ALL INDIA INSTALLED CAPACITY

Monday, July 5, 2010

Reliance Power, RNRL merger ratio fixed at 1:4, deal in line with market rate of stocks

Billionaire Anil Ambani’s Reliance Power (R-Power) will merge sister firm Reliance Natural Resources (RNRL) with itself by offering share for every four RNRL shares in a deal that is seen as the younger Ambani’s attempt to ensure gas supplies from elder brother Mukesh Ambani’s Reliance Industries (RIL). The boards of R-Power and RNRL on Sunday approved the merger proposal as well as the share swap ratio based on the valuation by consultancy firm KPMG, the Anil Dhirubhai Ambani Group (ADAG) said in a media statement. The merger process is likely to be completed by the end of this calendar year, said a senior ADAG official. “The merger is the only way out to allocate gas rights to R-Power,” said SP Tulsian, a Mumbai-based independent analyst who tracks companies owned by both Ambani brothers. “The move is positive for R-Power shareholders.”
RNRL was created five years ago to buy natural gas from RIL at a cheap rate and transmit it to R-Power.
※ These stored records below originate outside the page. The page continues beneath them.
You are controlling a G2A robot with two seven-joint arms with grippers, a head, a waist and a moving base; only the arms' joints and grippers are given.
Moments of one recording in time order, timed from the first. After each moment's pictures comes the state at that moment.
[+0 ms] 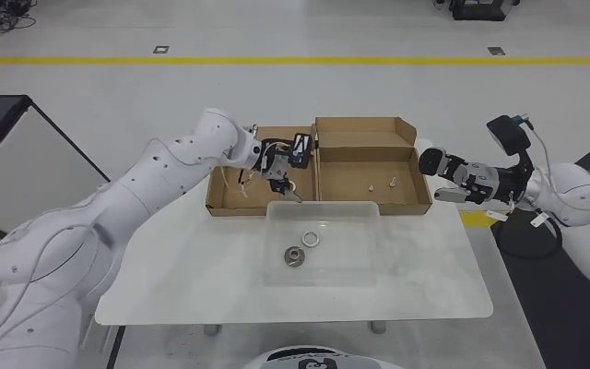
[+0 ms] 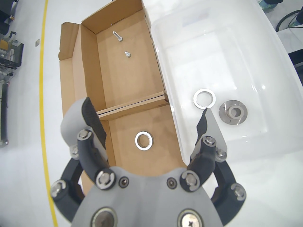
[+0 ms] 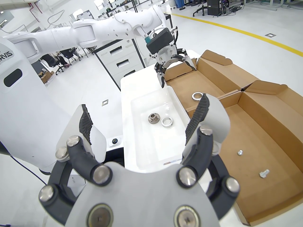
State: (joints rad) left arm 0.31 -1.14 -0.17 -1.04 1.20 -1.01 0.17; right arm -1.21 -0.48 1.21 -1.58 0.39 -1.01 0.81
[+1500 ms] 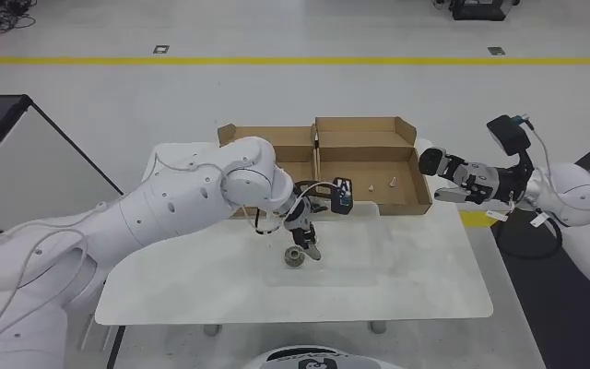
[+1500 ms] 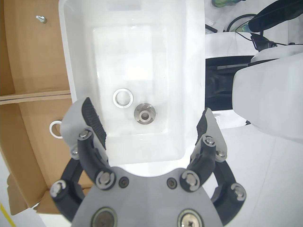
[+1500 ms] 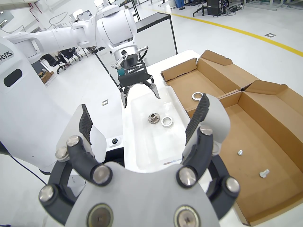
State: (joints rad) left arm 0.34 -1.10 -0.17 -1.59 0.21 -0.56 -1.09; right arm -1.21 -0.48 1.21 -1.58 0.39 -1.01 0.81
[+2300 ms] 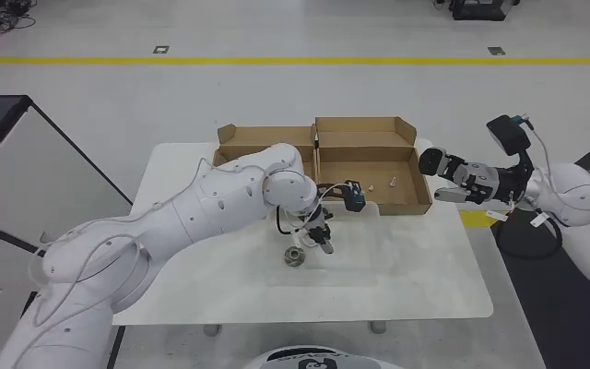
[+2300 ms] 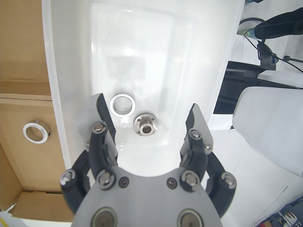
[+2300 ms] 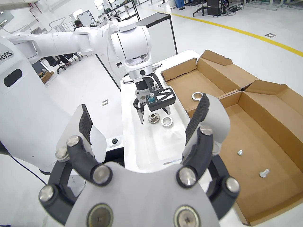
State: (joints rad) left arm 0.40 -1.32 -0.17 -1.29 0.27 -0.48 -1.19; right arm -1.21 -0.48 1.21 -1.58 0.39 -1.01 0.81
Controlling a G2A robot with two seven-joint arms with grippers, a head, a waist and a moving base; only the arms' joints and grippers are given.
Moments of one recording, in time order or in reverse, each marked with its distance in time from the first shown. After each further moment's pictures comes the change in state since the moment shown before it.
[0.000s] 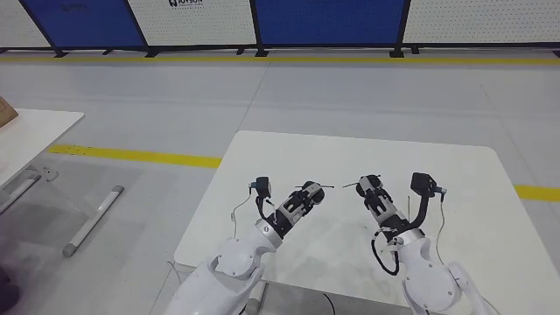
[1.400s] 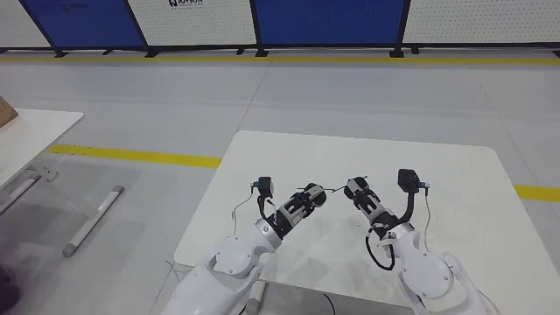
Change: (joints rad) left arm 0.001 0.005 -0.011 -0.007 -0.019 0.015 -0.064; right arm 0.073 -0.001 -0.039 0.085 0.124 -0.005 0.077
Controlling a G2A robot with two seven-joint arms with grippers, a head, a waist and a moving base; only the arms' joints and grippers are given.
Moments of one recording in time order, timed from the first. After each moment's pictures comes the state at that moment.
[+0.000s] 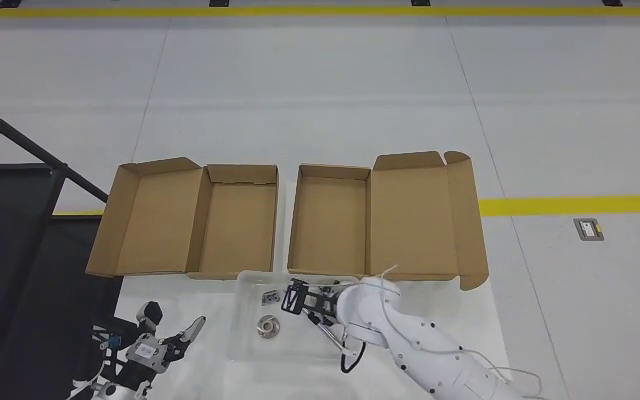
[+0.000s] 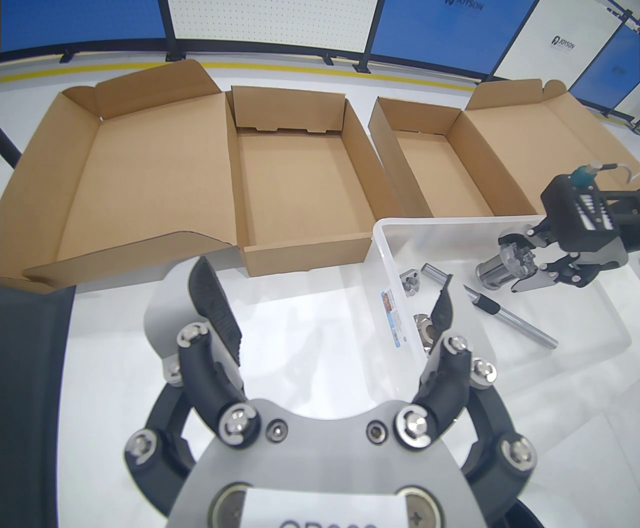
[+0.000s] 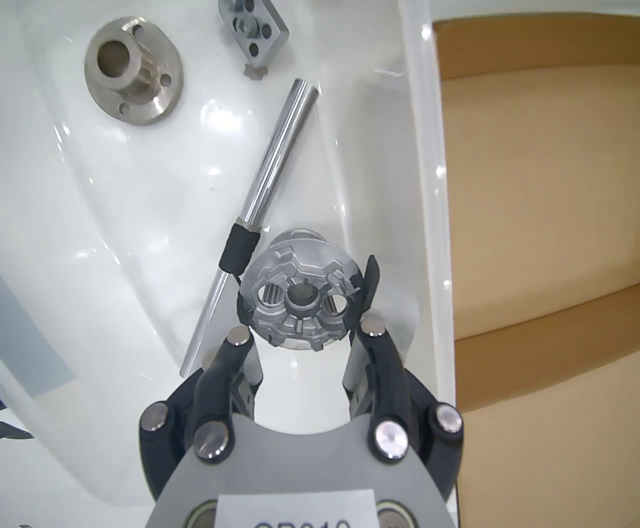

But the government policy now in place, envisages no role for such a company. Instead only actual users of gas, such as power and fertiliser companies, are entitled to the fuel. In May, the Supreme Court ruled that the government had the right both to determine the price of gas as well as fix the user. On June 25, RNRL and RIL signed a revised gas supply agreement in line with the apex court’s verdict to resolve a dispute that had been at the heart of the feud between the Ambani brothers.
“The merger will accelerate R-Power’s plans for setting up an 8,000 mw gas-fired power unit,” ADAG said in the media statement. Post merger, R-Power will have ownership of RNRL’s share in four coal-bed methane blocks and an oil and gas block in Mizoram. RNRL’s proposed shipping venture will also come in handy for R-Power because it will be able to use the vessels for captive usage. On the other hand, RNRL shareholders will benefit from R-Power’s generation portfolio of 37,000 mw and its coal reserves in India and abroad, the media statement added.
“This (merger) has proved that RNRL has always been a shell company,” said Mr Tulsian, adding that the RNRL stock might open at Rs 42-43 in early trades on Monday, a huge discount to the stock’s Friday’s close of Rs 63.55. The merger swap ratio is in line with the two companies’ market capitalisation, or the value of the total shares at ruling market price. At Friday’s close, RNRL’s market capitalisation stood at Rs 10,394 crore, nearly one-fourth of that of R-Power’s Rs 41,979 crore.